Franke: ‘The Big Sort’

March 9, 2022

by Mark Franke

Journalist Bill Bishop coined the term “the Big Sort” to describe an increasing propensity among Americans to sort themselves into clusters of like-minded groups. One would think this is only natural as people tend to gravitate toward others with similar interests, lifestyles and affinities.

Take housing. To a large extent we tend to buy houses in neighborhoods that attract us, not least due to housing costs reflecting our income levels. We buy as nice a house as we can afford and that puts us among others of similar economic status.

The same occurs in the organizations we join. Churches, civic groups, veterans organizations and volunteer opportunities all tend to find us with others sharing these same interests and values. This hardly makes us automatons in our thinking but it does influence us as we find much in common within our group. Yet it can become self-reinforcing, a type of closed loop feedback, especially when we get addicted to a cable news network.

What Bishop observed way back in 2004 was its unintended consequence to induce homogeneity to the point of insularism, my term not his. We not only become more ignorant of how others think but lose the ability to understand them. Empathy goes out the door right behind sympathy.

I doubt that Bishop could foresee how prescient he was. Who would have thought things would become this polarized this quickly? It’s not just a matter of red and blue states; break the voting down by county or congressional district and the polarization becomes even more pronounced. We have become two nations of residents who don’t talk to each other, let alone respect each other. E pluribus unum has become an unfunny joke.

The S-word, secession, is edging its way into our discourse and not just by disgruntled crazies. F. H. Buckley has proposed a “secession lite” in which the Constitution’s original goal of federalism returns as the law of the land — or the laws of the various lands — as states and communities create their own cultural environments that attract like-minded transplants from other, different cultural polities. Think back to the early decades of our nation before the federal government, particularly the executive branch, subsumed all in its path. Imagine the Ninth and Tenth Amendments back on the judicial table.
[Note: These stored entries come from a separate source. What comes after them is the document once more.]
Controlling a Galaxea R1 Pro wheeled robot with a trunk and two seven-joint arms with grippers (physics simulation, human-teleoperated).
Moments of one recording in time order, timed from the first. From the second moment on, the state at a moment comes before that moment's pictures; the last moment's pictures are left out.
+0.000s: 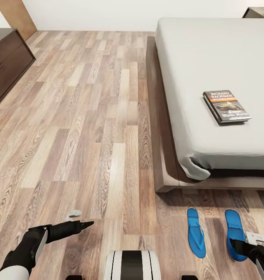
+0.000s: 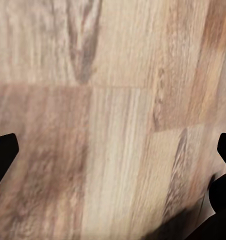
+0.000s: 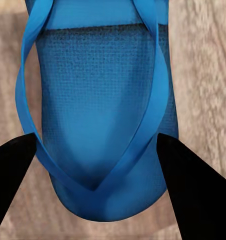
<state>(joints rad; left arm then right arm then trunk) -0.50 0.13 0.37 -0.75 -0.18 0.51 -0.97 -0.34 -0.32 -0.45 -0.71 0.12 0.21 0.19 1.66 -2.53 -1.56</state>
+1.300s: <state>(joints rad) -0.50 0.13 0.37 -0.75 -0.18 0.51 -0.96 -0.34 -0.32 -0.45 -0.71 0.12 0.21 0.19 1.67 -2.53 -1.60</state>
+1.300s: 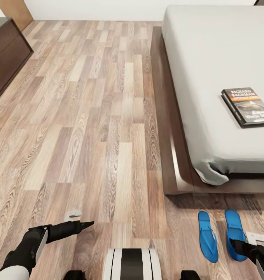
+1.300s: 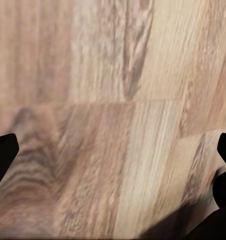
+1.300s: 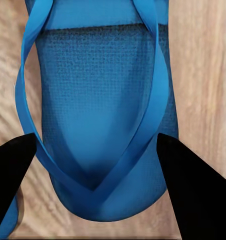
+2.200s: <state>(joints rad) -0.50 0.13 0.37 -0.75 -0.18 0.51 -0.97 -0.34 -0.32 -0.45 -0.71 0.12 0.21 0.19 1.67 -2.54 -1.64</state>
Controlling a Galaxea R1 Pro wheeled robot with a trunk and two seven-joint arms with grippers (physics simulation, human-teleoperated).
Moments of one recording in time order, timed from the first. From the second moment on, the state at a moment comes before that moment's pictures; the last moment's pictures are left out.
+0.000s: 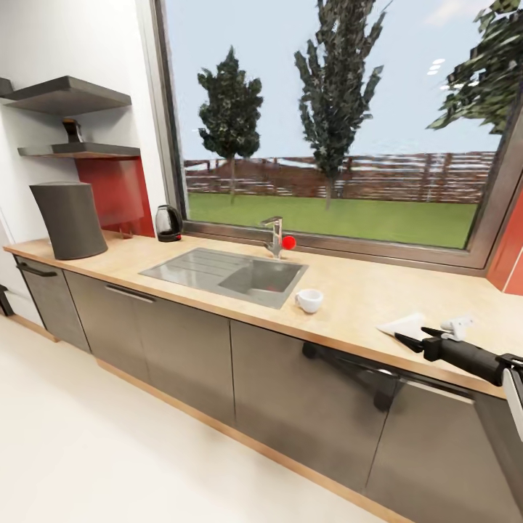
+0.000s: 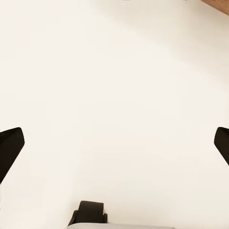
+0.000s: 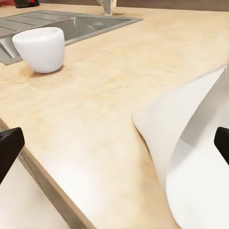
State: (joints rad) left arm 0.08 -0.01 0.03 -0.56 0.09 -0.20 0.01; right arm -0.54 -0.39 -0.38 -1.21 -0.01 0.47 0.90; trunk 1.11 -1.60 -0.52
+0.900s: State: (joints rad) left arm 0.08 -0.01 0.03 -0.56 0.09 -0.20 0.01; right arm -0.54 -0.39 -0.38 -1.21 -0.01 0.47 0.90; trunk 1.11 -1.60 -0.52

Maybe I am regressing to irreversible cynical geezerdom but I can’t be that wrong, can I? Fortunately for my sanity if not for my optimism, the Hoover Institute’s annual survey of American opinion on political and societal issues validates my cynicism . . . to a degree. Hoover’s “Vital Signs” poll is designed as “an attempt to determine the extent to which polarization and partisanship impede constructive policy making and political leaders’ ability to find common ground in confronting the most pressing issues facing the nation.”

Good luck with that, especially after reading some of the results.

There are 132 questions in the poll and not all present a bleak outlook on our future. Yet several questions focus on the issue Bishop raised 18 years ago and confirm his hypothesis. The “best friend” question responses skew as one would expect — Democrats hang out with other Democrats and Republicans hang out with other Republicans.

More than half the respondents said that most of their friends are of the same party, but around a quarter said their friends are evenly split between the parties. It may result from the fact that about 40 percent report that they rarely or never discuss politics. More encouragingly, better than three-quarters say they don’t feel pressure or intimidation from others to avoid speaking their minds. I found it interesting that when asked if friends keep their views to themselves to avoid conflict, the responses were evenly split among yes, no and don’t know.

So maybe things aren’t as bad as they seem. Perhaps we can remain civil with each other and even maintain friendships across party and ideological lines.

I can’t help but wonder, though, if the Hawthorne Effect was at play in this survey. This theory, which I was required to study in several business school classes, suggests that people adapt their behavior when being observed. That’s an oversimplification but it may explain why polling data doesn’t seem to track so well with reality. Remember all those polling fiascos that occur each November?

New Yorker columnist wrote in 1972 that she knew only one person who voted for Richard Nixon, an election in which he carried 49 states. She probably doesn’t know anyone who voted for Donald Trump, that lone Republican holdout having either repented of his sins or decamped to a red state. Sadly, she is not alone among East coast elites or Midwestern deplorables. We all must plead guilty to having sorted ourselves.

I am encouraged by the myth of Pandora’s box. After all the evil escaped, one thing remained. Hope.

Mark Franke, M.B.A., an adjunct scholar of the Indiana Policy Review and its book reviewer, is formerly an associate vice-chancellor at Indiana University-Purdue University Fort Wayne.